In [1]:
from IPython.display import Image
Image('../../Python_probability_statistics_machine_learning_2E.png',width=200)
Out[1]:

The uniform distribution assigns a single constant value over the unit interval. The Beta distribution generalizes this to a function over the unit interval. The probability density function of the Beta distribution is the following,

$$ f(x ) = \frac{1}{\beta(a,b)} x^{a-1} (1-x)^{b-1} $$

where

$$ \beta(a,b) = \int_0^1 x^{a-1} (1-x)^{b-1} dx $$

Note that $a=b=1$ yields the uniform distribution. In the special case for integers where $0\le k\le n$, we have

$$ \int_0^1 \binom{n}{k}x^k (1-x)^{n-k} dx = \frac{1}{n+1} $$

To get this result without calculus, we can use an experiment by Thomas Bayes. Start with $n$ white balls and one gray ball. Uniformly at random, toss them onto the unit interval. Let $X$ be the number of white balls to the left of the gray ball. Thus, $X\in \lbrace 0,1,\ldots,n \rbrace$. To compute $\mathbb{P}(X=k)$, we condition on the probability of the position $B$ of the gray ball, which is uniformly distributed over the unit interval ($f(p)=1$). Thus, we have

$$ \mathbb{P}(X=k) = \int_0^1 \mathbb{P}(X=k\vert B=p) f(p) dp = \int_0^1 \binom{n}{k}p^k (1-p)^{n-k} dp $$

Now, consider a slight variation on the experiment where we start with $n+1$ white balls and again toss them onto the unit interval and then later choose one ball at random to color gray. Using the same $X$ as before, by symmetry, because any one of the $n+1$ balls is equally likely to be chosen, we have

$$ \mathbb{P}(X=k)=\frac{1}{n+1} $$

for $k\in \lbrace 0,1,\ldots,n \rbrace$. Both situations describe the same problem because it does not matter whether we paint the ball before or after we throw it. Setting the last two equations equal gives the desired result without using calculus.

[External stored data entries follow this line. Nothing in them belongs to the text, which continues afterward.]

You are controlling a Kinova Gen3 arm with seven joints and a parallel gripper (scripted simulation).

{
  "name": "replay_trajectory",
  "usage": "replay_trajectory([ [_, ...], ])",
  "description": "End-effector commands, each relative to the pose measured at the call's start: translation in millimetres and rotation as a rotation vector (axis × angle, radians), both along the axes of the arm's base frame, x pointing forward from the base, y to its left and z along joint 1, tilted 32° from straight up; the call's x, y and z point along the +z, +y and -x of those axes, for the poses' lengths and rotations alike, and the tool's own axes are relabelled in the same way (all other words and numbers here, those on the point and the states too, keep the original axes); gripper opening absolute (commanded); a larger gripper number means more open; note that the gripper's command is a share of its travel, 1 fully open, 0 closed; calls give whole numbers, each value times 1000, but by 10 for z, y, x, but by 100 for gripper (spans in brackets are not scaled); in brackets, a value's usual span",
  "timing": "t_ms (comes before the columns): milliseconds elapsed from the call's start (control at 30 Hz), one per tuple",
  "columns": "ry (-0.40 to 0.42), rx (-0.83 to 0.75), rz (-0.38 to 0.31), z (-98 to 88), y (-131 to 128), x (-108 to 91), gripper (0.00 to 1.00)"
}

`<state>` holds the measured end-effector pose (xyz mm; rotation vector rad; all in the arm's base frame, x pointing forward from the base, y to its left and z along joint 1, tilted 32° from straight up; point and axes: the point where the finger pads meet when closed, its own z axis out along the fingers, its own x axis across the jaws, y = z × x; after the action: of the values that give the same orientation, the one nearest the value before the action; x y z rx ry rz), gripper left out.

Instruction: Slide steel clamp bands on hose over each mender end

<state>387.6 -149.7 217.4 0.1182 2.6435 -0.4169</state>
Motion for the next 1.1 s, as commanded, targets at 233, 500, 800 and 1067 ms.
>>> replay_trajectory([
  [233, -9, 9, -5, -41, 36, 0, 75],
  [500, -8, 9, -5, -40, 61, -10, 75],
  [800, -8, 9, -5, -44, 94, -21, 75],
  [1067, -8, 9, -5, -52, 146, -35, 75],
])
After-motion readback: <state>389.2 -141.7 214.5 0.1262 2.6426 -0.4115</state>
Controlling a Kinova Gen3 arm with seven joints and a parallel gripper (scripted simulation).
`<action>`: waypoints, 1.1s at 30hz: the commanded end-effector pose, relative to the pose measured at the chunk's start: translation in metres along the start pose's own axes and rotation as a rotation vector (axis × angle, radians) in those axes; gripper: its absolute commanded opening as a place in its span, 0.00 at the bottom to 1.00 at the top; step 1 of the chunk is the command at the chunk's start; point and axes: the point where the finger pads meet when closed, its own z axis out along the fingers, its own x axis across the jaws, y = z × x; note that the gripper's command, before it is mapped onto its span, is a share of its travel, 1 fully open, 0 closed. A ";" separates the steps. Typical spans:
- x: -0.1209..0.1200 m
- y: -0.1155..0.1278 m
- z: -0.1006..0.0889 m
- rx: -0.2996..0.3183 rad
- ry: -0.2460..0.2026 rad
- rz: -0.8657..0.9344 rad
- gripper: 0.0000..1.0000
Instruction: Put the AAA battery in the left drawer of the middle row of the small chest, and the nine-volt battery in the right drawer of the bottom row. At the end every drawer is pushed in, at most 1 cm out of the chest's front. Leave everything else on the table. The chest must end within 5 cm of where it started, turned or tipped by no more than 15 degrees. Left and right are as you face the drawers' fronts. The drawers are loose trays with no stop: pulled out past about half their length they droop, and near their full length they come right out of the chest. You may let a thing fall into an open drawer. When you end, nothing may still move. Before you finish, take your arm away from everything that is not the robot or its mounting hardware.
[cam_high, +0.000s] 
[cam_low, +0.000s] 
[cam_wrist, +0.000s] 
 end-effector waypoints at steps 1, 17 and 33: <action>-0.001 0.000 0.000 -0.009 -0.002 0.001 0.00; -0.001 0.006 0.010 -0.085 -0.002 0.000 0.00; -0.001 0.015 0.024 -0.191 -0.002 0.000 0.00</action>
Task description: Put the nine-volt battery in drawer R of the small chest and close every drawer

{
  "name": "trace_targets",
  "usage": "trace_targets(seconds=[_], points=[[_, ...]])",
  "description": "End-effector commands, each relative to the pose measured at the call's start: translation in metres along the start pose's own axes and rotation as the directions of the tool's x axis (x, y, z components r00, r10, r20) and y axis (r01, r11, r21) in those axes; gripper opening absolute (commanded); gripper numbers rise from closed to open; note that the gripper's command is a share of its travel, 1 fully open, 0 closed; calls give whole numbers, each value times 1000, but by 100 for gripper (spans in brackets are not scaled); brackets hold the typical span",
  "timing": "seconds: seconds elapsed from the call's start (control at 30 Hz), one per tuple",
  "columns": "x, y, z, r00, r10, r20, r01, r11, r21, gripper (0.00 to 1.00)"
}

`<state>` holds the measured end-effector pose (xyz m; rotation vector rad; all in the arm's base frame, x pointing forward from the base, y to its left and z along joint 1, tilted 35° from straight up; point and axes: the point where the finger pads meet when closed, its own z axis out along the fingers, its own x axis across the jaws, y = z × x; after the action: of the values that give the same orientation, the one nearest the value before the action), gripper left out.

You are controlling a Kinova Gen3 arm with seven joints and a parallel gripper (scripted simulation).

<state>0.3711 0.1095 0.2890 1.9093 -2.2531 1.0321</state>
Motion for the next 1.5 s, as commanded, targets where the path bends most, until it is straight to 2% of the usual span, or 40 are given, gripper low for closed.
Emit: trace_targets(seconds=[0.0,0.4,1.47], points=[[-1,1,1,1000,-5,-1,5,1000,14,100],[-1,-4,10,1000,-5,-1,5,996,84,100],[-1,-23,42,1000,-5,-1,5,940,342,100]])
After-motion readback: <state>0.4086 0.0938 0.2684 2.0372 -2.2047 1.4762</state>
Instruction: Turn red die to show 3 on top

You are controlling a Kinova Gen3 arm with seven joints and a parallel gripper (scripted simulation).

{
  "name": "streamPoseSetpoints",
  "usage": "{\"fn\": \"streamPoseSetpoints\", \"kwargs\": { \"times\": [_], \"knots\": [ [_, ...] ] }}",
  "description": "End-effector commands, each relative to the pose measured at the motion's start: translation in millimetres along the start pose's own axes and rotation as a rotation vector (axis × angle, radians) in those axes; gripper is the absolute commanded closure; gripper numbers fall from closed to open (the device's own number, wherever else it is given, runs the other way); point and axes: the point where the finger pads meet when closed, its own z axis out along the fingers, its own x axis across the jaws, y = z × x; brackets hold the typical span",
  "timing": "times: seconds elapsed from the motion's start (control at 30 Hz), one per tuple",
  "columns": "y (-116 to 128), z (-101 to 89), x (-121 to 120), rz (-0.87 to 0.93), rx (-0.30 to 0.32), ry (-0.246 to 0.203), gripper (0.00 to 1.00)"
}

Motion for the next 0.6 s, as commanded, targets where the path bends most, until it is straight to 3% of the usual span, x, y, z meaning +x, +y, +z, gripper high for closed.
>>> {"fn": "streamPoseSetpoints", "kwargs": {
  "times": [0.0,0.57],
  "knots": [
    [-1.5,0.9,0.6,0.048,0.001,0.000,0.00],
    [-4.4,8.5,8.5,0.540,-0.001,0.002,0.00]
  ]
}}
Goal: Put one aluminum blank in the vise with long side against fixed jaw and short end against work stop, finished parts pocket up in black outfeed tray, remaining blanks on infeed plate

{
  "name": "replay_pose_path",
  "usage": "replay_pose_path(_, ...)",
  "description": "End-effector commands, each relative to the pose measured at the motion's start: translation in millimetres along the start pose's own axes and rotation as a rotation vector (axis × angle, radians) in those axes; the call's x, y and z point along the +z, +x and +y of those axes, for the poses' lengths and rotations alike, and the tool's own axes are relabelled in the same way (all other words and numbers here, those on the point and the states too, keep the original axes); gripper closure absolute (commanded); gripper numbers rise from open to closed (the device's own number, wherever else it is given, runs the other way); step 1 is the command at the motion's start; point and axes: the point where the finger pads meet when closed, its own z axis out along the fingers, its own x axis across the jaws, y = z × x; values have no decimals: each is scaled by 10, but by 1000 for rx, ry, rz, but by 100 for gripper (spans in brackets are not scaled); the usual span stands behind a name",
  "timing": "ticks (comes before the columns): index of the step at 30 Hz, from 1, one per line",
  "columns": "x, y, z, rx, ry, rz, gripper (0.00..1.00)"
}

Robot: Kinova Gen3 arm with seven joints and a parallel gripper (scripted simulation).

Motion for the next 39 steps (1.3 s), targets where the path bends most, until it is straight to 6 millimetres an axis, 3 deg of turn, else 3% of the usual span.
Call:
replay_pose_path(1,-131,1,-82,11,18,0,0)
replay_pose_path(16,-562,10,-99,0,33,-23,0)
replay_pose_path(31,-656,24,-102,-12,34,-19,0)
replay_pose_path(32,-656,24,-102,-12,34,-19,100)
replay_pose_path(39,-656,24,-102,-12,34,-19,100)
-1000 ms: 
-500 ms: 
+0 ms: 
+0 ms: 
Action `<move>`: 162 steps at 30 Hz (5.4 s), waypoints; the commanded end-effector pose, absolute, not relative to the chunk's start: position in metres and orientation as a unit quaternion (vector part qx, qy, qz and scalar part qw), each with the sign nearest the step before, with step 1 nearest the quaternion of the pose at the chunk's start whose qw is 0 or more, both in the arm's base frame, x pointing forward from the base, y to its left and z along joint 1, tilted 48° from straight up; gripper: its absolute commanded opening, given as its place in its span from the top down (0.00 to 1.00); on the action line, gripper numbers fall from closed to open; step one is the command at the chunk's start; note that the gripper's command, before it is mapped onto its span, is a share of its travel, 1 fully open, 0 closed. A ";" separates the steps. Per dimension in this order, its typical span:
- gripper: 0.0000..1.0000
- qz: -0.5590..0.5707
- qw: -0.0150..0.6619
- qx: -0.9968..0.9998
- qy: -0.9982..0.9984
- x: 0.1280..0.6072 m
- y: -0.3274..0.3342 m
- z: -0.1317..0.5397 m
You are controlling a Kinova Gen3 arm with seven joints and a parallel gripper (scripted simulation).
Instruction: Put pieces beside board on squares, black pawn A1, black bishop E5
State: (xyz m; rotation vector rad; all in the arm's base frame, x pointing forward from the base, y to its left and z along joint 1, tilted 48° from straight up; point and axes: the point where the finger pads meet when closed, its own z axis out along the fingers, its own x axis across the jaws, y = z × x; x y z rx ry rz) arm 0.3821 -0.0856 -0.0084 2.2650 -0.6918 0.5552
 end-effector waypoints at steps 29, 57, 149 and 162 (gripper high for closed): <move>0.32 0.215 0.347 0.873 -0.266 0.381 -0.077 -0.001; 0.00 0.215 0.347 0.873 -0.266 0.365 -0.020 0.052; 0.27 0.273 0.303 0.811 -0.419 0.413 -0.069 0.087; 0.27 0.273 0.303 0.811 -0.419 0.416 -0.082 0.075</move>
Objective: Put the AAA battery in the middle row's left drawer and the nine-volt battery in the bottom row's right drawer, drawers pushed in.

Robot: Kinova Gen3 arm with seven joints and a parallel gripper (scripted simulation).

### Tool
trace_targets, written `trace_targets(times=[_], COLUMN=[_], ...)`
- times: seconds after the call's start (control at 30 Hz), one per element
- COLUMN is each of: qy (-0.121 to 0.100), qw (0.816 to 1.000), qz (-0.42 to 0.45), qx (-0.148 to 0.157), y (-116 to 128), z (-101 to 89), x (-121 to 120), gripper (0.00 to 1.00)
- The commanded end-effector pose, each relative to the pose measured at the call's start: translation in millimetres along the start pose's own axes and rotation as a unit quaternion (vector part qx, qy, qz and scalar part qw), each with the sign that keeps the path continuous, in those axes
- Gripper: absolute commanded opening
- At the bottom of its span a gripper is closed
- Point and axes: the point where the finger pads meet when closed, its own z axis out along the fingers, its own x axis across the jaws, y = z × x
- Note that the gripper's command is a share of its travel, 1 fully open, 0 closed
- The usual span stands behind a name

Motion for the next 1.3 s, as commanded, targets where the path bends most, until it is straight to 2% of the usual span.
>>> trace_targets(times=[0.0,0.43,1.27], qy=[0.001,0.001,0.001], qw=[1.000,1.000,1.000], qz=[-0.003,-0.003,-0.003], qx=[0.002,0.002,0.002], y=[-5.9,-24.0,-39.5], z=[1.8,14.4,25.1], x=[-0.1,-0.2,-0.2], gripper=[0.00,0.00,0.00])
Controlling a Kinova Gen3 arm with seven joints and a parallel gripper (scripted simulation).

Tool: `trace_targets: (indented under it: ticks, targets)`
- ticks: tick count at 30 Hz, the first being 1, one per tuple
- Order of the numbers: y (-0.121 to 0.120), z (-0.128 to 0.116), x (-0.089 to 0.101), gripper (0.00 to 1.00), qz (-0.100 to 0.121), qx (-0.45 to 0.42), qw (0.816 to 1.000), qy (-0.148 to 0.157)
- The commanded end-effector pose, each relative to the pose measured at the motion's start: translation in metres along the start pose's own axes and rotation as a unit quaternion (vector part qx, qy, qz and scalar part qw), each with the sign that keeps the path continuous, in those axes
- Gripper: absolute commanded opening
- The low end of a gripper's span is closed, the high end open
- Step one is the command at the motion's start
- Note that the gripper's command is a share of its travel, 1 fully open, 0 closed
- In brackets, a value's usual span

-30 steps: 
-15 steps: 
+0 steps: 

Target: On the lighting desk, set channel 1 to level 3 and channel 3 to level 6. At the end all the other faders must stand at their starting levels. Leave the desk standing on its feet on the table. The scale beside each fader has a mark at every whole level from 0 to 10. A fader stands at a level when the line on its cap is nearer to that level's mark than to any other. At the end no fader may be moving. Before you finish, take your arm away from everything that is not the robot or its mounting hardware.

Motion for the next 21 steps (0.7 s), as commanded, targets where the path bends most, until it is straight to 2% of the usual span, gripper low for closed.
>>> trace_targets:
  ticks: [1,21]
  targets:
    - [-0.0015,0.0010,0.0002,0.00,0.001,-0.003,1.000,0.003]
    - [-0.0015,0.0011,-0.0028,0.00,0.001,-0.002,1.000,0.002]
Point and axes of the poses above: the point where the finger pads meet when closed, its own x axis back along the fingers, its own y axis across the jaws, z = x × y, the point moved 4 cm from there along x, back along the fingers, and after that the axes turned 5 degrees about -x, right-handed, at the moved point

$$ \int_0^1 \binom{n}{k}p^k (1-p)^{n-k} dp = \frac{1}{n+1} $$

The following code shows where to get the Beta distribution from the scipy module.

In [2]:
from scipy.stats import beta
x = beta(1,1) # create random variable object
print(x.cdf(1))
1.0

Given this experiment, it is not too surprising that there is an intimate relationship between the Beta distribution and binomial random variables. Suppose we want to estimate the probability of heads for coin-tosses using Bayesian inference. Using this approach, all unknown quantities are treated as random variables. In this case, the probability of heads ($p$) is the unknown quantity that requires a prior distribution. Let us choose the Beta distribution as the prior distribution, $\texttt{Beta}(a,b)$. Then, conditioning on $p$, we have

$$ X\vert p \sim \texttt{binom}(n,p) $$

which says that $X$ is conditionally distributed as a binomial. To get the posterior probability, $f(p\vert X=k)$, we have the following Bayes rule,

$$ f(p\vert X=k) = \frac{\mathbb{P}(X=k\vert p)f(p)}{\mathbb{P}(X=k)} $$

with the corresponding denominator,

$$ \mathbb{P}(X=k) = \int_0^1 \binom{n}{k}p^k (1-p)^{n-k}f(p) dp $$

Note that unlike with our experiment before, $f(p)$ is not constant. Without substituting in all of the distributions, we observe that the posterior is a function of $p$ which means that everything else that is not a function of $p$ is a constant. This gives,

$$ f(p\vert X=k) \propto p^{a+k-1} (1-p)^{b+n-k-1} $$

which is another Beta distribution with parameters $a+k,b+n-k$. This special relationship in which the beta prior probability distribution on $p$ on data that are conditionally binomial distributed yields the posterior that is also binomial distributed is known as conjugacy. We say that the Beta distribution is the conjugate prior of the binomial distribution.